En also taught me the fine art of faking it until you make it and, even better, that when you screw up, laugh if off and own it (I even created a special dance for when I make mistakes. When I make mistakes outside of dance class, I do the dance in my head). I don’t know what it was about these classes, but they helped me not be so damn serious. And when I had an awful day, dancing it out to some moderately vulgar hip hop really made things better.

Because her classes were challenging and entertaining, there were a lot of people who became regulars. Some seriously quality people. Some have come and gone, but I’ve made some dear friends along the way. We’ve gotten into the best kinds of trouble in and out of class together.

Last year, these classes taught me something I never would have predicted. I learned that even in the darkest days of depression, dancing with your friends for an hour can be enough to keep you held together for another day. Having something like that in your life, even if only for a little while can sometimes be the difference between sinking and swimming.

As you may have guessed by all this reflection, this dancing ritual is about to come to an end. En is moving away and while I know I’ll keep dancing, it is the end of an era. Tonight is our last dance class and obviously I’m heartbroken. I knew it couldn’t have gone on forever (at some point my body was going to make it clear that we are simply to old for such silliness  – note: we’re not even close to there yet), but it would have been okay if it had lasted a few years more.

What I feel most is gratitude. For five years, my Tuesday and Thursday nights have been about doing something I love with people I really enjoy. That’s over 500 hours of dancing my ass off.

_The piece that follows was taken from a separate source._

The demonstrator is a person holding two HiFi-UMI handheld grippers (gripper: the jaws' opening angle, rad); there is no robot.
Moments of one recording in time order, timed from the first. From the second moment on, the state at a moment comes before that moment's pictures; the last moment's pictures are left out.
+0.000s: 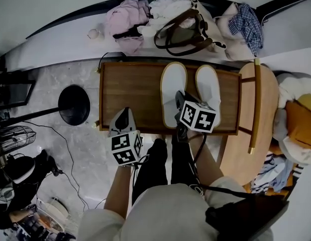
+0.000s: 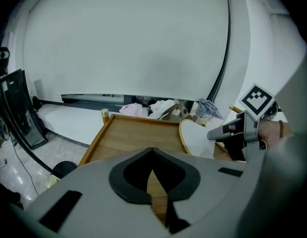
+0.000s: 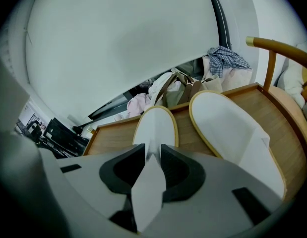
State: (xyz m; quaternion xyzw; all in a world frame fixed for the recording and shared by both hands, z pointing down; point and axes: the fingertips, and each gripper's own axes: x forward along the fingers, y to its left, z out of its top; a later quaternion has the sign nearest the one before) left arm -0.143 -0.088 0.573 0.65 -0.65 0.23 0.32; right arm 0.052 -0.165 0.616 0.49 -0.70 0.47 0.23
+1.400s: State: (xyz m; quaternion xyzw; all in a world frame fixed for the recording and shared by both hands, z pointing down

And while it may never be the same as dancing with En and the other girls, I’m take the attitude I learned there with me wherever I go.

Thanks for everything En.


  1. I love this post. I was very afraid you were about to say you couldn’t dance anymore because of your knee or some other injury. So glad that’s not it, but sad that you’re losing your teacher.

    I hope someday to return to my favorite Zumba teacher, whose name happens to be Isis.